┌──
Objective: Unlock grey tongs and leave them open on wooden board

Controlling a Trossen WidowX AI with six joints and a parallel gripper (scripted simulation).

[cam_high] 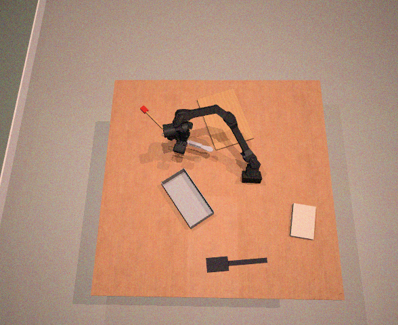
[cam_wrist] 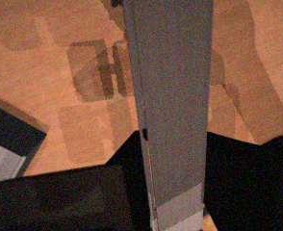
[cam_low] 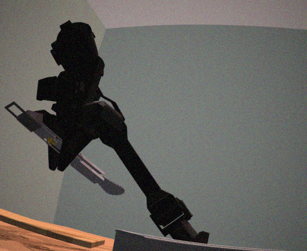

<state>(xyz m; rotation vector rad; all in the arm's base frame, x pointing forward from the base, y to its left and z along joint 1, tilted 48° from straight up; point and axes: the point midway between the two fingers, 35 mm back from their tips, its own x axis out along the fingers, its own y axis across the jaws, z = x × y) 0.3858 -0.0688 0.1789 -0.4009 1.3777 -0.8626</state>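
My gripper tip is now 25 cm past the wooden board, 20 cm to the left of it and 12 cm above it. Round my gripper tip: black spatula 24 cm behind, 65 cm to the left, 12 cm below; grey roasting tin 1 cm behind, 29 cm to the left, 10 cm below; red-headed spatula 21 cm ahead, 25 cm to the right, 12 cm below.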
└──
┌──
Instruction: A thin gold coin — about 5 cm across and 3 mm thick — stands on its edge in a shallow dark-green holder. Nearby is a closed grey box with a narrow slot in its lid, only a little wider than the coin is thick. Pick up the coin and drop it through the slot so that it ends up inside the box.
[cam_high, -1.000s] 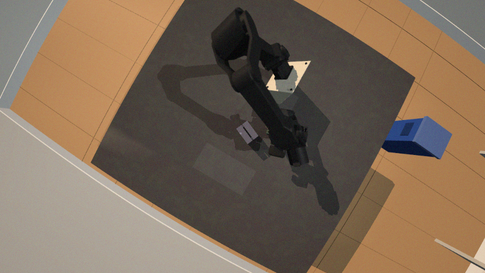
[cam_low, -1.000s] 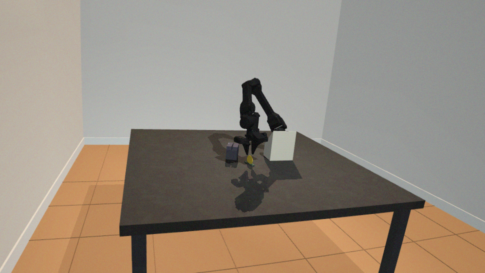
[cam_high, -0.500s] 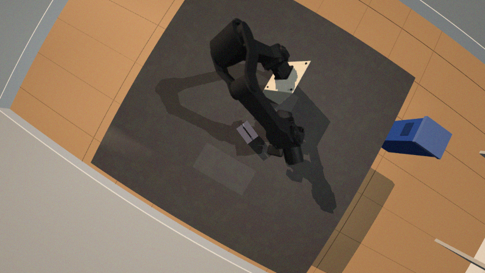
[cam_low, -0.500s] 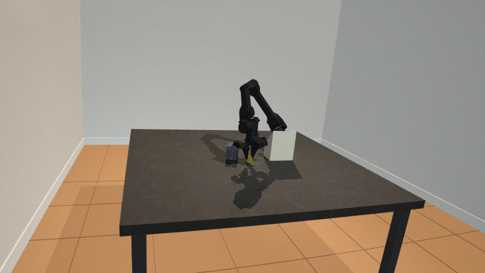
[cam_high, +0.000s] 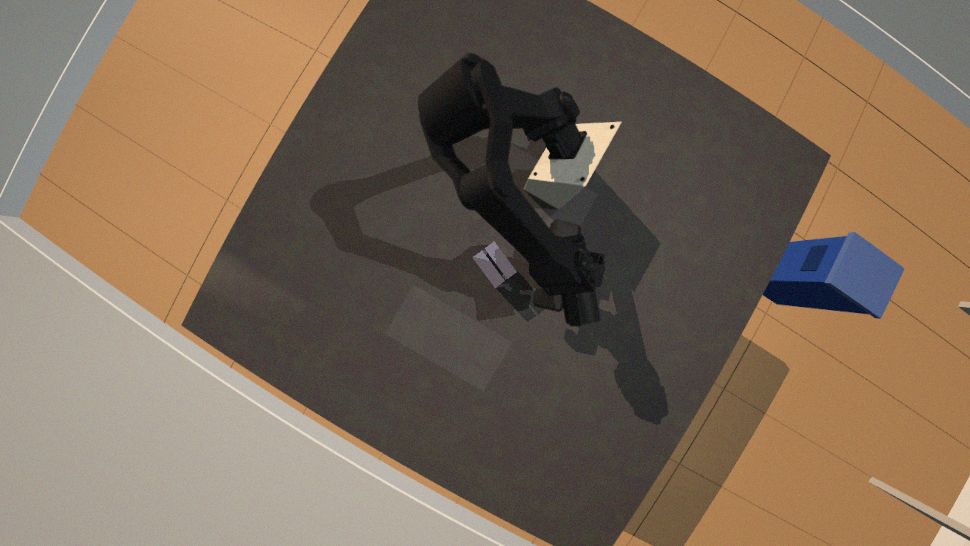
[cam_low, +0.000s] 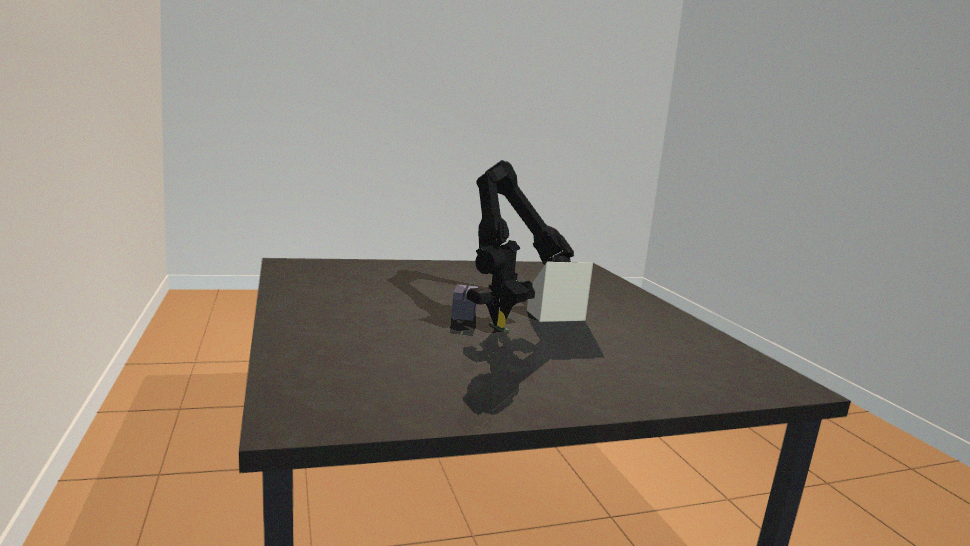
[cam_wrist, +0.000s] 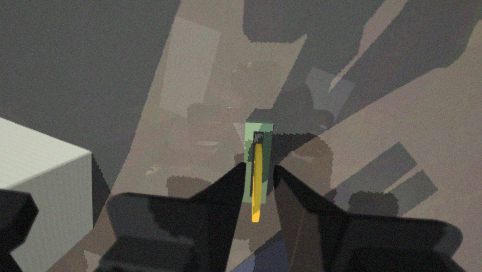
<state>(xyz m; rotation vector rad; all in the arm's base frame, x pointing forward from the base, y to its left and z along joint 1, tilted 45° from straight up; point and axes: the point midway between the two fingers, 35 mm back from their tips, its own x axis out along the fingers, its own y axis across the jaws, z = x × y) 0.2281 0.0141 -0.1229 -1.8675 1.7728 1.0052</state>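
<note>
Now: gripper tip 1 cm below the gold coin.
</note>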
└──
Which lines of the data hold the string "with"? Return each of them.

Controlling a Trossen WidowX AI with six joints and a parallel gripper (scripted simulation).
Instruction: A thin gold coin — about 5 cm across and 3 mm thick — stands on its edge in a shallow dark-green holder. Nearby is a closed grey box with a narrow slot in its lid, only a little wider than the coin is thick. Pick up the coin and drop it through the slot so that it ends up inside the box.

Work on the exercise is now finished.